Directions:
Whenever a line in this data holds the word "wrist", report that line in full.
#### Data to examine
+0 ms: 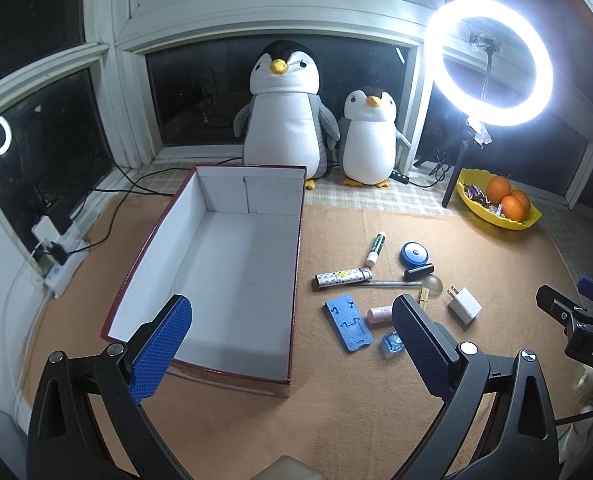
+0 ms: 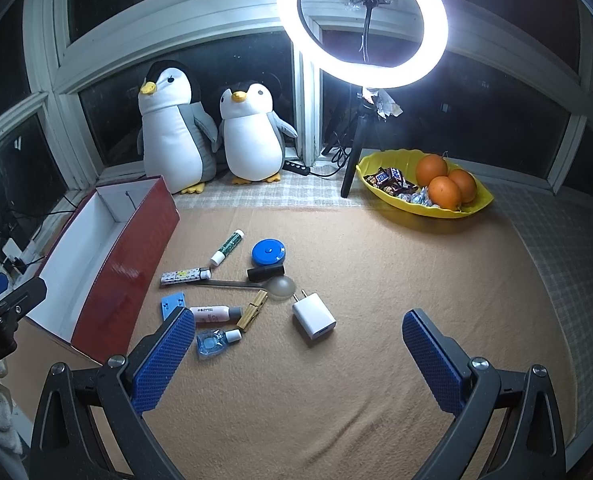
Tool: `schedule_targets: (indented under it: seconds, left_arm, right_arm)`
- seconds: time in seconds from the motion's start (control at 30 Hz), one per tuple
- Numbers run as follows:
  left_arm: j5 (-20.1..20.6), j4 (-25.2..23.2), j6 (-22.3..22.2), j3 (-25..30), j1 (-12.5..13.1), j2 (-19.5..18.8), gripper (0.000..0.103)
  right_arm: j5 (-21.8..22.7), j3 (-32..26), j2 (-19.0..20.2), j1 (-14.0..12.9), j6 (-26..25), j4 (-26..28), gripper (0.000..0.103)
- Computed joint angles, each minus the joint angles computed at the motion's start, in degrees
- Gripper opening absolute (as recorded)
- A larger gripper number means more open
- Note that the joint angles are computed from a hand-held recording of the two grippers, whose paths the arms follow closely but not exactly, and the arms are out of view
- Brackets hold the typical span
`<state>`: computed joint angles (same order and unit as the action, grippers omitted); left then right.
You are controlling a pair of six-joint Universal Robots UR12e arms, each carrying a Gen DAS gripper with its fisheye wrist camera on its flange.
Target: Organize rigid objects
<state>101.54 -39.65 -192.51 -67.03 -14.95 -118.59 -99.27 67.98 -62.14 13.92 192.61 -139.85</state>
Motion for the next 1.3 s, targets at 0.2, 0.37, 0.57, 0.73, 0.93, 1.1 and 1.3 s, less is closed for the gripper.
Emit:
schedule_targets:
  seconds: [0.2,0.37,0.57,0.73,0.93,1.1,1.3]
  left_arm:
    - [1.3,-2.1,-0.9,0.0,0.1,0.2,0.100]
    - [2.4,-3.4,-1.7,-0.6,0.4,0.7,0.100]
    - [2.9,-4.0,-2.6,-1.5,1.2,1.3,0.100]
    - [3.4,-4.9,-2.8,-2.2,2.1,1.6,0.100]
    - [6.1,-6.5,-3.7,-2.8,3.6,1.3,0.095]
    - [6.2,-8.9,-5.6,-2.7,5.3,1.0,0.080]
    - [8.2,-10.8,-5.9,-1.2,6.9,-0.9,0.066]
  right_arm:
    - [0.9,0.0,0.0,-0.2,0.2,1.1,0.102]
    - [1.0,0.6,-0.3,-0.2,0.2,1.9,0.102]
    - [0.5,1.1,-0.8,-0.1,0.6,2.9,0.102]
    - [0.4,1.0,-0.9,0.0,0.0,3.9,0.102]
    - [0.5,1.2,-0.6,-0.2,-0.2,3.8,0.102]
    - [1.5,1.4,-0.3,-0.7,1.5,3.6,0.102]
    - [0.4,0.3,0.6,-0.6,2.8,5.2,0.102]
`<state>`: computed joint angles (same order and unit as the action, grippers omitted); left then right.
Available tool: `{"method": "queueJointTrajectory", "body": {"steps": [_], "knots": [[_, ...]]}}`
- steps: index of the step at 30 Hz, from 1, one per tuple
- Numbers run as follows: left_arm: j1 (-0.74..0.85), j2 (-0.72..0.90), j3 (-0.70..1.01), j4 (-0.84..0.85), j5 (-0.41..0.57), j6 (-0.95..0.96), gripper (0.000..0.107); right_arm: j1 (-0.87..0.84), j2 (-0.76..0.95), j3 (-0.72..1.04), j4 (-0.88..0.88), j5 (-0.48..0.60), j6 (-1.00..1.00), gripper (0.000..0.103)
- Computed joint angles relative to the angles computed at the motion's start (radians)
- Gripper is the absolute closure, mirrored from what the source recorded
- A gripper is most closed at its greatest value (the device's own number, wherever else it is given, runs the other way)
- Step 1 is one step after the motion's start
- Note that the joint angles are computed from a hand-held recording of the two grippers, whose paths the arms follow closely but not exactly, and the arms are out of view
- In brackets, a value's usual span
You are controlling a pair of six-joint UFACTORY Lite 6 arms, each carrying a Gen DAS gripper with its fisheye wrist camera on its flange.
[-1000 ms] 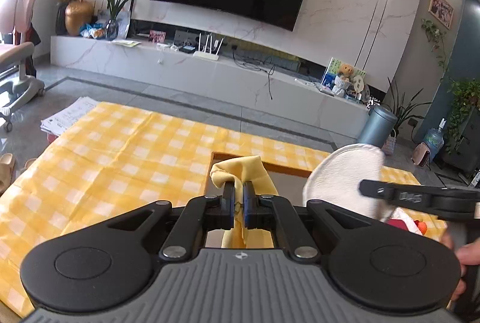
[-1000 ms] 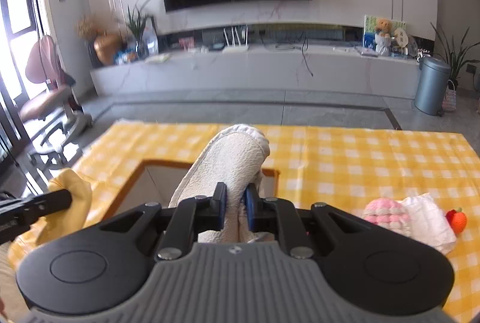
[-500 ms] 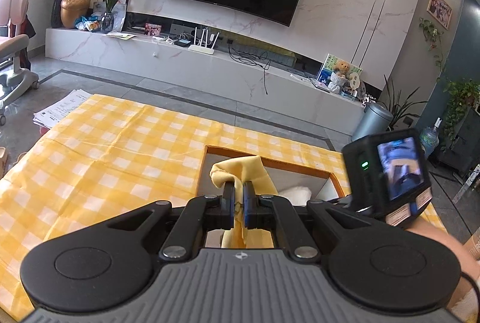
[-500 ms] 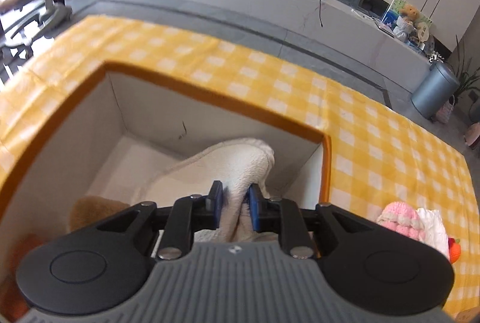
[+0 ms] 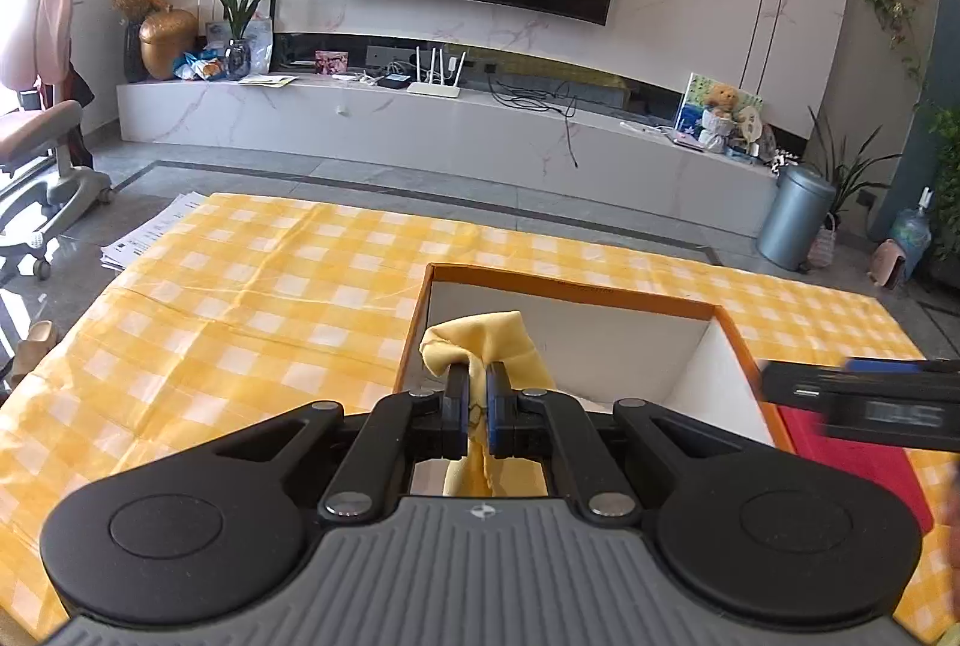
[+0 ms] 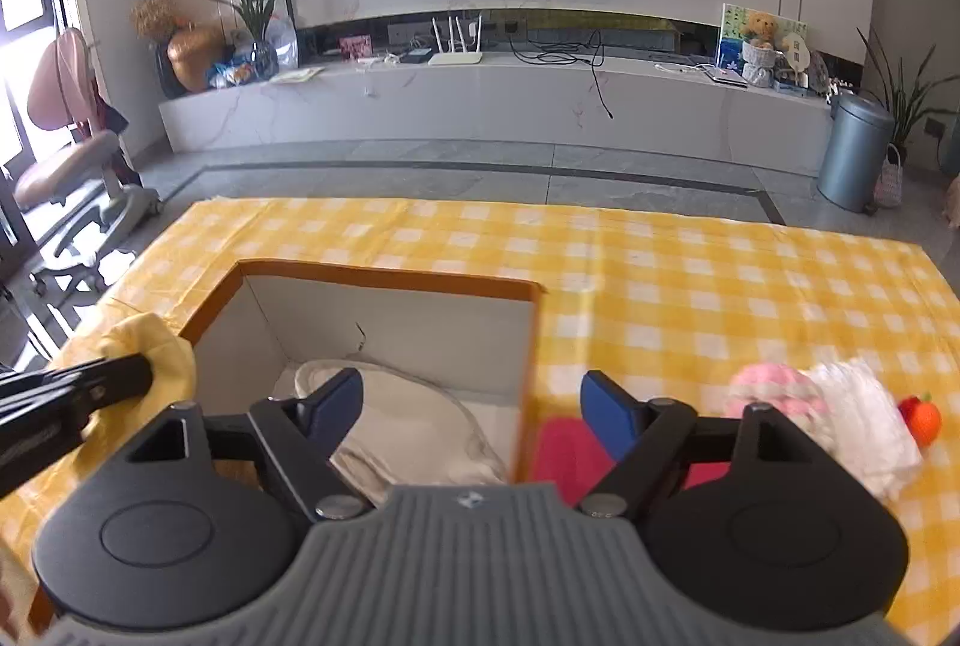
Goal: Organize soft objects
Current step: 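Open the right tool to drop the bath mitt into the box, then open the left tool to drop the yellow cloth into the box, then move both open tools back toward the pink knit and white cloth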
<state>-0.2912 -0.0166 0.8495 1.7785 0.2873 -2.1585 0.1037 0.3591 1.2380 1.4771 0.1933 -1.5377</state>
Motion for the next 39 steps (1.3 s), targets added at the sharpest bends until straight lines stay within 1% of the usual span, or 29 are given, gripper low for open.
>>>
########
Response to this task:
You are controlling a pair of six-joint Universal Robots UR12e arms, each carrying a Gen DAS gripper with its fisheye wrist camera on its flange.
You are controlling a pair of six-joint UFACTORY Lite 6 arms, each carrying a Gen DAS gripper with its fisheye wrist camera on its flange.

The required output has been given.